What the task requires: Skip the pictures and repeat each line of the data exactly.

The data:

□ □ □ □ □

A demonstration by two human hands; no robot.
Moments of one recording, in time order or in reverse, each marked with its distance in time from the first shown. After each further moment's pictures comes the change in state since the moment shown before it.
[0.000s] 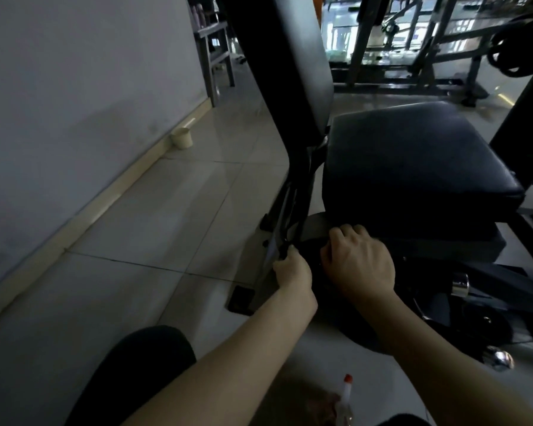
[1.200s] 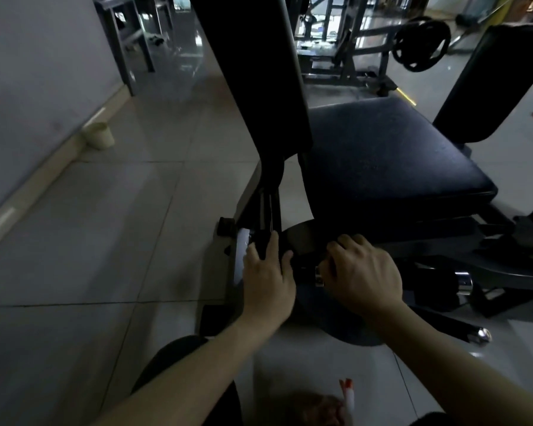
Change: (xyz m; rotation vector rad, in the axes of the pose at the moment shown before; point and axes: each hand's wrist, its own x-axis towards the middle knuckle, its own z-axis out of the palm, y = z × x) left_hand 0.041 0.033 -0.053 1.095 -0.322 0.893; right_hand 0.005 -0.009 0.003 -0.122 -0.053 0.065
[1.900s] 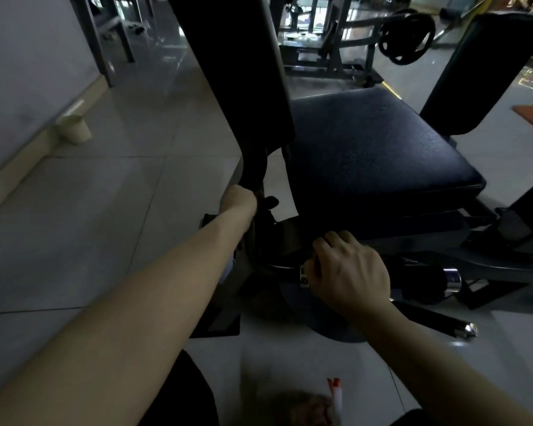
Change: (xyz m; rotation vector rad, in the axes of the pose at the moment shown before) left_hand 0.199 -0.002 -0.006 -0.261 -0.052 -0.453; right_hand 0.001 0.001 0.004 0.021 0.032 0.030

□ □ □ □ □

Output for this task:
A demonstration by two human hands; no robot.
Moments of one recording, in time order or in reverse, each marked with its distance in time from the first shown. After each further moment's pictures comes the change in state since the moment shown before it.
[0.000s] 
[1.200s] 
Change: (xyz m; rotation vector rad, in the axes of the pose at the moment shown before; point and axes: each hand's wrist, its own x-axis towards the middle knuckle, its own z-axis out of the palm, y = z × x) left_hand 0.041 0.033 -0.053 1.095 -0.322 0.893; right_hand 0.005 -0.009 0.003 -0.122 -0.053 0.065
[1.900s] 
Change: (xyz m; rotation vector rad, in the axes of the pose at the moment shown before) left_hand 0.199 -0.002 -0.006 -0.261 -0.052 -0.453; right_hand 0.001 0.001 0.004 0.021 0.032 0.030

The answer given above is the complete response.